Cegueira e esquizofrenia: a exceção revela a regra

Em uma publicação anterior, mostrei como o modelo diametral de doença mental poderia explicar por que a cegueira congênita parece prevenir a esquizofrenia. Desde então, uma implicação paralela do modelo diamétrico da doença mental encontrou confirmação inesperada na descoberta de que, em uma população de quase 5 milhões de dinamarqueses, menor tamanho de nascimento aumenta o risco de um distúrbio do espectro psicótico, ao mesmo tempo em que reduz o espectro do autismo , e vice-versa para maior tamanho de nascimento. Minha sugestão original era semelhante: porque a cegueira congênita é conhecida por aumentar o risco de autismo, deve também, pela lógica do modelo diamétrico, reduzir – ou talvez mesmo eliminar – o risco de psicose.

Mas agora, um novo estudo de Evelina Leivada e Cedric Boeckx, publicado em Frontiers in Human Neuroscience, completa o achado e sugere que exista uma exceção que pareça provar a regra diametral. Fundamentalmente, esses autores fazem uma distinção entre a cegueira cortical congênita (CCB), onde a lesão causando cegueira está no cérebro e a cegueira periférica congênita (CEC), onde está no olho. Embora os autores tenham identificado alguns casos de cegueira congênita e esquizofrenia, eles eram todos do tipo periférico e sua "pesquisa não identificou um único caso de CCB e esquizofrenia".
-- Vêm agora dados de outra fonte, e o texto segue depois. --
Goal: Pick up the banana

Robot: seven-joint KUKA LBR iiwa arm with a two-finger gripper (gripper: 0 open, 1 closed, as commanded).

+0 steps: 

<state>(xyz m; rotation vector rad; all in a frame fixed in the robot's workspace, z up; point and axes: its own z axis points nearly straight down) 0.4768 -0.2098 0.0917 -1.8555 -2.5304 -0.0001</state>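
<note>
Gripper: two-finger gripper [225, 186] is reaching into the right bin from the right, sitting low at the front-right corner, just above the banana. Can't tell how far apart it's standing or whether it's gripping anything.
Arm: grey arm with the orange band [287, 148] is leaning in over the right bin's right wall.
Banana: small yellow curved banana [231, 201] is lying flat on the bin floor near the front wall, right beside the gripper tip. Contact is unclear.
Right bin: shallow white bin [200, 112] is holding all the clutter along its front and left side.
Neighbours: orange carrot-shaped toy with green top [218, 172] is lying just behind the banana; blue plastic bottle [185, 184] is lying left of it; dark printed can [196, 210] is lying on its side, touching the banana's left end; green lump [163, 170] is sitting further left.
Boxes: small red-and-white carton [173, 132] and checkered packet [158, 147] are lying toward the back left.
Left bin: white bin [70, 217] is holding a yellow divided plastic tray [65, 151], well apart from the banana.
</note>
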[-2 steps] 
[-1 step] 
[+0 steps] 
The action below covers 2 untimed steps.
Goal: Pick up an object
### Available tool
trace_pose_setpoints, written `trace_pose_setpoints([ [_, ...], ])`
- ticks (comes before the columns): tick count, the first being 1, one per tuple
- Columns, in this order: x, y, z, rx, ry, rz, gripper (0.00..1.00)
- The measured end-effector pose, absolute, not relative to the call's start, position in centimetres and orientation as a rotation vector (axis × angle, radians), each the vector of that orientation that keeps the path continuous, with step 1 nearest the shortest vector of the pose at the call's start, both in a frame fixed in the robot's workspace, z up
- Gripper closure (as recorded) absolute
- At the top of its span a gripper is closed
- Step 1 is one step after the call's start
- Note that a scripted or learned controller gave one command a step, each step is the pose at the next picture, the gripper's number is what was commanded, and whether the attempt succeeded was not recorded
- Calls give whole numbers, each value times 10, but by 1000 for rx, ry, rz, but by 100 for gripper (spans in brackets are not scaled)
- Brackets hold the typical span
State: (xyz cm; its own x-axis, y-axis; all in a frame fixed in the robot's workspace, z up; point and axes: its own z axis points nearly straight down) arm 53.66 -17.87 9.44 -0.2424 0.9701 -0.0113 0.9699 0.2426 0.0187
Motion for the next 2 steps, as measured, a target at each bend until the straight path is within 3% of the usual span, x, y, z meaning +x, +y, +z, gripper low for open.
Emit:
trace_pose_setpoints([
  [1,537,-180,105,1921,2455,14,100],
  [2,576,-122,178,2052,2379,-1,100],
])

Leivada, E. and Boeckx, C. (2014).
Fonte: Leivada, E. e Boeckx, C. (2014).

Como isso é explicado? Os autores oferecem duas sugestões. Em primeiro lugar, eles seguem estudos prévios apontando que os genes implicados na CEC mostram múltiplas conexões com genes implicados na esquizofrenia, por exemplo OTX2. (Diagrama acima do extremo esquerdo, onde diferentes linhas entre nós representam diferentes tipos de evidências para a associação relatada entre genes: preto é para coexpressão, azul escuro para co-ocorrência, azul claro para bancos de dados, verde escuro para vizinhança, verde claro para mineração de texto, rosa para experiências, vermelho para fusão de genes, roxo para homologia. Os nós de proteínas são coloridos e dimensionados aleatoriamente). Outro gene crítico é Disrupted-in-Schizophrenia 1 ( DISC1, diagrama de extrema direita): "um dos loci de susceptibilidade mais discutidos para a esquizofrenia". Os autores apontam que DISC1 desempenha um papel na síndrome de Bardet-Biedl, a base genética de que "sugere que esta é uma síndrome que pode manifestar comorbidade entre esquizofrenia e retinite pigmentosa" (uma das principais causas de CEC).

A segunda sugestão dos autores é que o CCB – e, em menor grau, a CEC – resulta em compensações corticais secundárias protetoras contra a esquizofrenia ligada ao papel do tálamo (outras áreas cerebrais envolvidas são o córtex occipital, o núcleo geniculado lateral e o pulvinar). Um achado que pode ilustrar este efeito é que, como comentam esses autores, "os pacientes com CPB são significativamente melhores que os indivíduos com visão na percepção de fala ultra-rápida". Mas, eu acrescentaria, não são autistas, que normalmente são pensados ​​para ser surdos graças aos seus déficits evidentes na percepção e reação ao discurso, apesar da evidência de maior sensibilidade sensorial geral.

Os autores salientam que "muitos pacientes com esquizofrenia com distúrbios do pensamento tendem a uma sobre-abstração e sobre-inclusão em seus pensamentos, bem como redes semânticas excessivamente elaboradas (e mais facilmente preparadas)". Isso é o que eu chamaria de hiper -mentalismo e de acordo com o modelo diametral da doença mental, é a patologia central em todos os distúrbios do espectro psicótico, notadamente a esquizofrenia paranóica. Eles acrescentam que cegos congênitos "têm a tendência inversa de serem caracterizados pela falta de excesso de generalização de conceitos e categorias e uma quantidade reduzida de invenções de palavras". Isso, ao contrário, é sintomático do que chamaria de hipo-mentalismo , e de acordo com o modelo diamétrico é a principal patologia do distúrbio do espectro do autismo.

A implicação desses achados para a teoria do cérebro impresso e seu modelo diametral distintivo de doença mental é que a razão pela qual o CCB protege contra a esquizofrenia é que está associada à função cerebral autista e hipo-mentalista, como argumentava na minha publicação original. A CEC, no entanto, prova a regra às vezes produzindo o seu oposto: hiper-mentalismo, via comorbidade genética ligando a cegueira periférica e a esquizofrenia. Neste caso, poucas pequenas exceções se encaixam no modelo diametral tão bem como as linhas de tendência orientadas de forma oposta em grandes conjuntos de dados como o dinamarquês!